*RECORDED DATA*:
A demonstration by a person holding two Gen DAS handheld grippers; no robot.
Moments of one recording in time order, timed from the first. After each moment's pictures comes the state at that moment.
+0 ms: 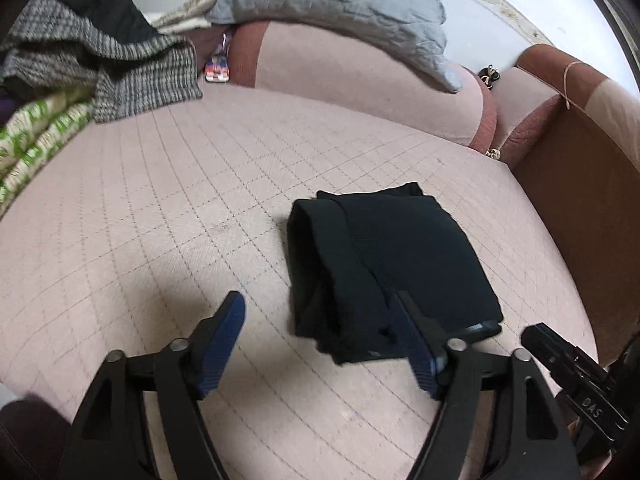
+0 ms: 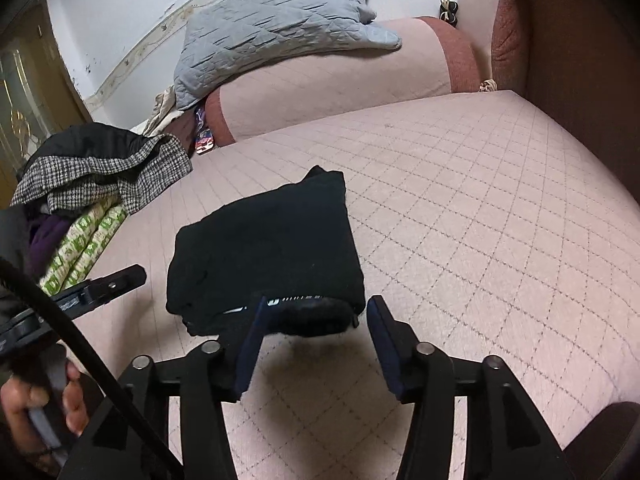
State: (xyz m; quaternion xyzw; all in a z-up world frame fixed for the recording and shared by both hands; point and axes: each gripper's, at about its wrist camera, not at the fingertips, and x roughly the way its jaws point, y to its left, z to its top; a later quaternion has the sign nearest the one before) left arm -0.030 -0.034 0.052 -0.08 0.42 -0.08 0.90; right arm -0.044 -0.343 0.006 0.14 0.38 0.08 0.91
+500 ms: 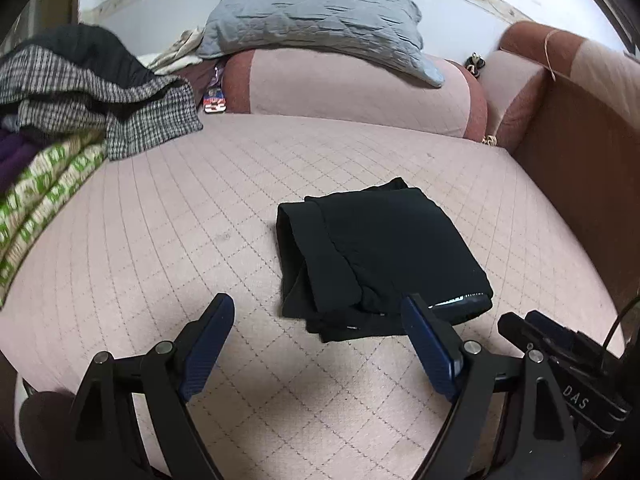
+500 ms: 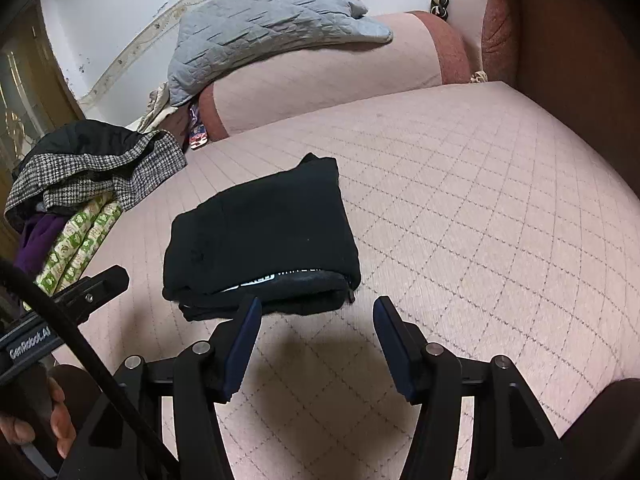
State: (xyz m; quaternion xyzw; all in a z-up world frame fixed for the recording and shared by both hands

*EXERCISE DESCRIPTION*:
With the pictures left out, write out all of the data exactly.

*WRITTEN RESPONSE*:
A demonstration by a person holding two Gen DAS handheld grippers; no robot.
Moments of one recording in time order, timed from the first. After each moment's pictures comes the state at that moment.
+0 ms: 
+0 ms: 
State: (xyz m; quaternion xyzw; all in a z-up world frame fixed for the recording and shared by both hands; point and axes: each gripper's, at about its wrist camera, not at the fingertips, and x roughly the way its jaws point, y to its left, z to its top; a later quaternion has the sign nearest the one before) left arm -0.030 -0.034 0.052 -0.08 0.42 -0.08 0.90; right arm -0.044 -0.343 0.006 0.14 0.38 0.08 0.91
+500 ms: 
+500 ms: 
State: (xyz m; quaternion xyzw; all in a z-up world frame fixed for the recording and shared by both hands

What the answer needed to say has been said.